I hate sharing a bed with my husband.
BW and I just got back last night from our trip to AZ, where I had wonderful, uninterrupted, comfortable sleep. Yet I missed sleeping in the same bed as my husband, I was lonely. I was looking forward to sleeping next to him, to being home. Now that I'm back, I realize perhaps it was just the bed I missed.
My husband is a restless sleeper. He doesn't sleep with his head in the pillow area and his feet in the feet area, oh no. He sleeps diagonally. He flips around and sleeps with his head where his feet should be, and his feet where my head should be. Or he sleeps with his head in the proper place, but in fetal position, with his knees and feet jammed up into my back. I'm constantly getting goosed by his long pointy toes. If I don't have his toes up my rear, then he's sliding his arm under my pillow. What's with that? I'm all comfortable, and suddenly there's an elbow shaped lump under my head. We have five freaking pillows on our bed, but he still has to mess with mine.
I should have known from the beginning that sharing a bed with my husband was going to be less than ideal. When we first started sleeping in the same bed, he'd roll over and hit me square in the face with his elbow. He'd lose his pillow, find mine and I'd wake up in the night with my head hitting the mattress after he yanked my pillow out from under me. I learned to sleep on my side, both hands desperately clutching my pillow. I'd wake up in the night playing tug-of-war with him, him trying to yank it away, me hanging on for dear life.

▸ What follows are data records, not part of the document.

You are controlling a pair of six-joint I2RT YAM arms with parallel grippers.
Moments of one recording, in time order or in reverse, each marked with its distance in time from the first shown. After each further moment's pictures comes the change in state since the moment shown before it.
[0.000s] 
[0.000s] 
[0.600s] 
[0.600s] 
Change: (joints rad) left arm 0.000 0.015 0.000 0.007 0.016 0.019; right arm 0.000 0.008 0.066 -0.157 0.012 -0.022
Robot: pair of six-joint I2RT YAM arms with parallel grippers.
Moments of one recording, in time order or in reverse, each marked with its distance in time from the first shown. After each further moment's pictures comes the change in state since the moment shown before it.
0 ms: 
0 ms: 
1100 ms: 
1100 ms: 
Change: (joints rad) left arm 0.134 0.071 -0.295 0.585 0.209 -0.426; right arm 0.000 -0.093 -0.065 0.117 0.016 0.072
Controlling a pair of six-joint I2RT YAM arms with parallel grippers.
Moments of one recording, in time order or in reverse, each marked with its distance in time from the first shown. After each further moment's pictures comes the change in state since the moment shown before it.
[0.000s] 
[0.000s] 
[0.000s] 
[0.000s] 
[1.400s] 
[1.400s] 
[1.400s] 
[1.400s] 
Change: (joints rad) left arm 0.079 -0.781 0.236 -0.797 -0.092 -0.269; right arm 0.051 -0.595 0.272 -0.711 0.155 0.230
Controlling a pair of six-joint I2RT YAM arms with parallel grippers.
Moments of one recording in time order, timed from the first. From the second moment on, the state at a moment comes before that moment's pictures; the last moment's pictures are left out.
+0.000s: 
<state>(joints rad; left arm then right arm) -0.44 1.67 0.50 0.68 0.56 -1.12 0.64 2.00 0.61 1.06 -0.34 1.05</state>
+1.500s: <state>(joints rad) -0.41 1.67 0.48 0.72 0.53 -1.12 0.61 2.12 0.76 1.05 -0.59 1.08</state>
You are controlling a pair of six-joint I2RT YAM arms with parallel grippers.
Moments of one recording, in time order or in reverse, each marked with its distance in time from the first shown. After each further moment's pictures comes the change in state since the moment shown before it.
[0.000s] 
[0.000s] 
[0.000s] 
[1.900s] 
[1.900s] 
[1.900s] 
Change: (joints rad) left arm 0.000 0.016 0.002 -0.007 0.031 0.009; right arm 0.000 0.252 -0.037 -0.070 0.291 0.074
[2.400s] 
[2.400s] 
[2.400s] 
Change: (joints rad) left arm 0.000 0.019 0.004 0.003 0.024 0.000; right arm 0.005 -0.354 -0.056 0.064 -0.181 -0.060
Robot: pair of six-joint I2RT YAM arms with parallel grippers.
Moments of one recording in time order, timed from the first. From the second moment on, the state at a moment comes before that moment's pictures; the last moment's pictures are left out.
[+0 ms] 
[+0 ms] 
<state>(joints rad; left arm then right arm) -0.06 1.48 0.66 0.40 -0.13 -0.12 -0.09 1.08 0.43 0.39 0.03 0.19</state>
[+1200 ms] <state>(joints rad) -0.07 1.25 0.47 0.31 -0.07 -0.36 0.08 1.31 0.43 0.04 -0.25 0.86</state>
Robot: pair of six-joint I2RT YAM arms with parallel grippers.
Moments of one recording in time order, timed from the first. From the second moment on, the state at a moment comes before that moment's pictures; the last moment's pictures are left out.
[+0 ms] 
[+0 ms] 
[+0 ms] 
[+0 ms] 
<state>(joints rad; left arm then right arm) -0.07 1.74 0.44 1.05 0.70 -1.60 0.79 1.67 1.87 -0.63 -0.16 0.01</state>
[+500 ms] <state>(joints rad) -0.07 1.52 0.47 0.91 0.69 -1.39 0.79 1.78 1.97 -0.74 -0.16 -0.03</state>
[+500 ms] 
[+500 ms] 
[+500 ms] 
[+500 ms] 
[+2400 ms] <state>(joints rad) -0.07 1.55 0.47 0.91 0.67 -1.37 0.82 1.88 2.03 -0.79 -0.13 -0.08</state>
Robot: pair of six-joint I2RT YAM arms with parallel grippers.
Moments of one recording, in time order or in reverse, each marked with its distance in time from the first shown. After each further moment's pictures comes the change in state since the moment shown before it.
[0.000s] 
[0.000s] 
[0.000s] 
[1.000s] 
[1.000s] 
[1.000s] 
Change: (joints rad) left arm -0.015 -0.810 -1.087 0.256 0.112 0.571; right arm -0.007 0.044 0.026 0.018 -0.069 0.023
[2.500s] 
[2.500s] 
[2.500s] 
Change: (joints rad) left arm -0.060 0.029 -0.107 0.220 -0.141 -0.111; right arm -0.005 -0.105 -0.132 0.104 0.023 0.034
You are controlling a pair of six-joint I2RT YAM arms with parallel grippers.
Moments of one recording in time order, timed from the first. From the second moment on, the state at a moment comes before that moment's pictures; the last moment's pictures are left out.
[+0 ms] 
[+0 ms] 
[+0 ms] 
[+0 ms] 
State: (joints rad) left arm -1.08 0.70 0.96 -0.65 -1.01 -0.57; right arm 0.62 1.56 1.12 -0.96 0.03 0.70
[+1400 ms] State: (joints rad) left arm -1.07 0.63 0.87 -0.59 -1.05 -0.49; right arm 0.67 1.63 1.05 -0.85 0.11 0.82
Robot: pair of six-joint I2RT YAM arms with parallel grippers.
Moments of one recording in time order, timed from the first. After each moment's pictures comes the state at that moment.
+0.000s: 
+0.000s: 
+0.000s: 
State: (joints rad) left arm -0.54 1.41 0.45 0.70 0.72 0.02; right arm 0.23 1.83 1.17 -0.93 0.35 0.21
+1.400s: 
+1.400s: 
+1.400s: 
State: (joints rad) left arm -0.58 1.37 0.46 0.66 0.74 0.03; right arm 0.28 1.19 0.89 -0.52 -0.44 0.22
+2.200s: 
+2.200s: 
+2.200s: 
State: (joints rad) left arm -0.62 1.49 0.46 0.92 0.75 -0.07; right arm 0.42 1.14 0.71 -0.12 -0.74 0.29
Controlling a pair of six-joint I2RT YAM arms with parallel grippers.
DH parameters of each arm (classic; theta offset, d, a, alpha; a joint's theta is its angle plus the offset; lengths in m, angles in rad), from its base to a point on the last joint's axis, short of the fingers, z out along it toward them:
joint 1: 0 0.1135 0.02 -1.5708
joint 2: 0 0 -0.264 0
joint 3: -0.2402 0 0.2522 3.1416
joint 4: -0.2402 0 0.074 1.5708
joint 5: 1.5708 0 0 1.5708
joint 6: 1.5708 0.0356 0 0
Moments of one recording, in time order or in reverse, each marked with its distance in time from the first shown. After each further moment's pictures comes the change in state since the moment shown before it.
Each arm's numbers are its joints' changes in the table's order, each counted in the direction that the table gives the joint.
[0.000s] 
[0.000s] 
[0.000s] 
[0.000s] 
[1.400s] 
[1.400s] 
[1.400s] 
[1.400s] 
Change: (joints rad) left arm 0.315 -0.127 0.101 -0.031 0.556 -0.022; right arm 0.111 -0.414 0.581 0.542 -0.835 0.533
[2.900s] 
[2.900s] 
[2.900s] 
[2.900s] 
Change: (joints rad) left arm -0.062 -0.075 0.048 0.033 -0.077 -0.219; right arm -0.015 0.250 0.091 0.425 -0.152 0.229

I like having him in the same room with me. I like talking as we wind down for the night. I like snuggling when it's non-combative. The problem is, the snuggling and talking and winding down parts aren't worth the poking and prodding and pillow battling I usually suffer through.
I woke up this morning and announced that I was done with the king sized bed. From here on out, I want my own space. I'm not ready for separate bedrooms, but separate beds are sounding pretty damned appealing right about now. When we're conscious, we can talk. We can even visit each others' beds for a snuggle. Then we can move to our own space, to sleep in comfort and peace. I can't see a downside, at this point. It's got to be better than constructing the pillow wall in between us every night, fighting for toe-free space in the king sized bed we have now. I'm tired. Lucy and Ricky had it right.